## ASSIGNMENT
What is the number of lines below that include the string "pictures"? Provide that number alone.

## PROVIDED MATERIAL
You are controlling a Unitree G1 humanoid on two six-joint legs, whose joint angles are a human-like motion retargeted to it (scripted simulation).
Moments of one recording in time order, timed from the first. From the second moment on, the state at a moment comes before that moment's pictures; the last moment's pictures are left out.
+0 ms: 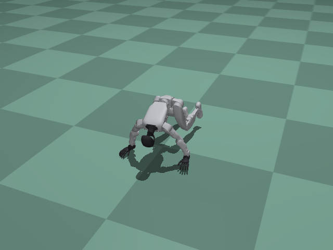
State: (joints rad) left arm -1.47 0.94 -0.45 1.30 0.55 -0.44 1.61; right arm -1.40 -0.83 0.49 1.20 -0.25 -0.41 -1.55; waist -0.05 -0.09 0.52; left_leg -1.15 0.05 -0.10 1.46 -0.17 -0.11; right_leg -0.68 0.18 0.11 0.27 0.29 0.06
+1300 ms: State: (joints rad) left arm -1.65 0.86 -0.60 1.40 0.47 -0.38 1.49; right arm -1.48 -0.87 0.54 1.27 -0.21 -0.41 -1.41; waist 0.01 0.06 0.50; left_leg -0.45 0.24 -0.03 0.25 -0.42 -0.26; right_leg -0.52 0.28 0.04 0.33 -0.21 -0.03
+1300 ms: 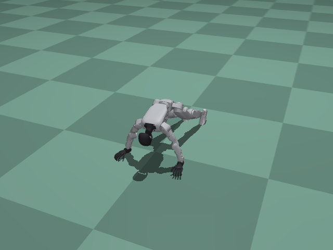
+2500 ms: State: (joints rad) left arm -0.90 0.32 -0.33 1.38 0.18 -0.29 0.31; right arm -0.96 -0.16 0.33 1.60 -0.06 0.18 -0.36; waist -0.08 -0.04 0.43; left_leg -1.39 -0.23 0.19 1.58 -0.45 -0.04; right_leg -1.43 -0.34 -0.29 1.52 -0.38 0.05
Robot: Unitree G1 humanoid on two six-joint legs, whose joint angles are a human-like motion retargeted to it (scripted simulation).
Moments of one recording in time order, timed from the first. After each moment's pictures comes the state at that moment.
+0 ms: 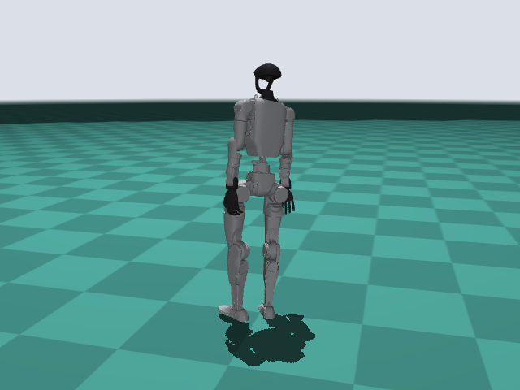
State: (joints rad) left arm -0.01 0.06 0.16 1.51 -0.08 0.21 -0.02; right arm -0.03 -0.14 -0.20 1.40 -0.96 0.17 0.15; waist 0.12 0.01 0.00; left_leg -0.05 -0.02 0.24 0.05 -0.09 -0.05; right_leg 0.01 -0.06 -0.38 -0.02 0.02 -0.07
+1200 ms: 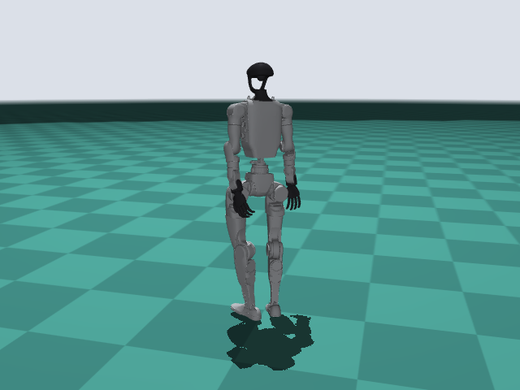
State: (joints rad) left arm 0.04 0.09 0.20 1.70 -0.07 0.27 -0.06; right arm 0.02 -0.15 -0.24 1.38 -0.84 0.10 0.10; waist 0.09 -0.05 0.00; left_leg 0.04 -0.06 0.34 0.06 -0.21 0.04; right_leg 0.05 -0.06 -0.34 0.01 0.04 -0.02
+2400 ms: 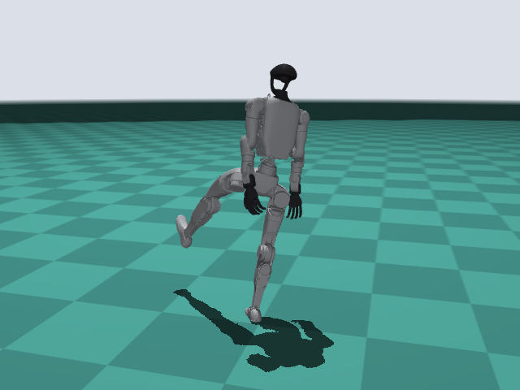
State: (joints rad) left arm 0.10 0.01 0.20 1.64 -0.03 0.25 -0.06; right arm -0.07 -0.15 -0.21 1.38 -0.89 0.17 0.16; waist 0.40 -0.02 0.32; left_leg -0.71 0.37 0.40 0.25 -0.25 -0.03; right_leg 0.10 -0.07 0.05 0.15 0.01 -0.21
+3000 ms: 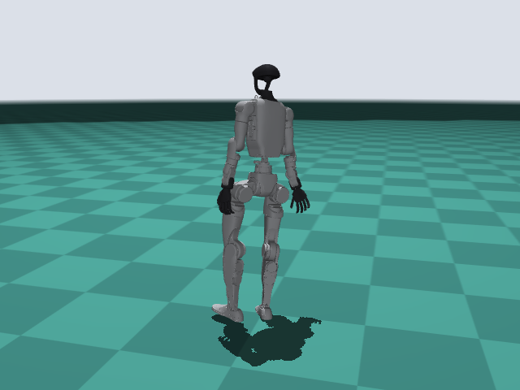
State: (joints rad) left arm -0.12 0.09 0.09 1.41 -0.05 0.22 0.04; right arm 0.01 -0.19 -0.32 1.59 -0.76 0.26 0.08; waist 0.14 -0.02 0.04; left_leg -0.13 0.04 0.26 0.18 -0.18 -0.10; right_leg 0.02 -0.03 -0.41 -0.02 -0.01 -0.10
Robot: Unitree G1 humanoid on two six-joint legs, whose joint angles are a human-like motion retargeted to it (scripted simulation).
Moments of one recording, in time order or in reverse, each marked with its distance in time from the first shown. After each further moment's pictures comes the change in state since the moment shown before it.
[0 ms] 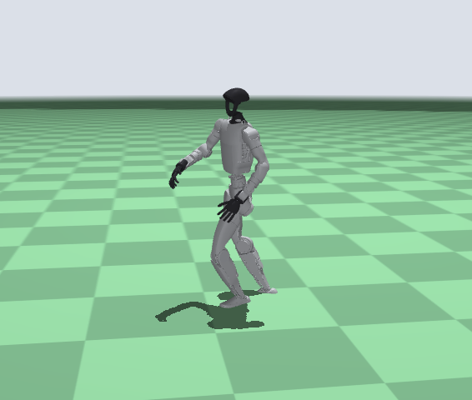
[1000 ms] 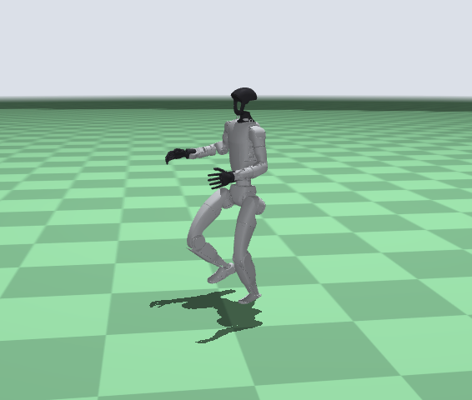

## TASK ANSWER
3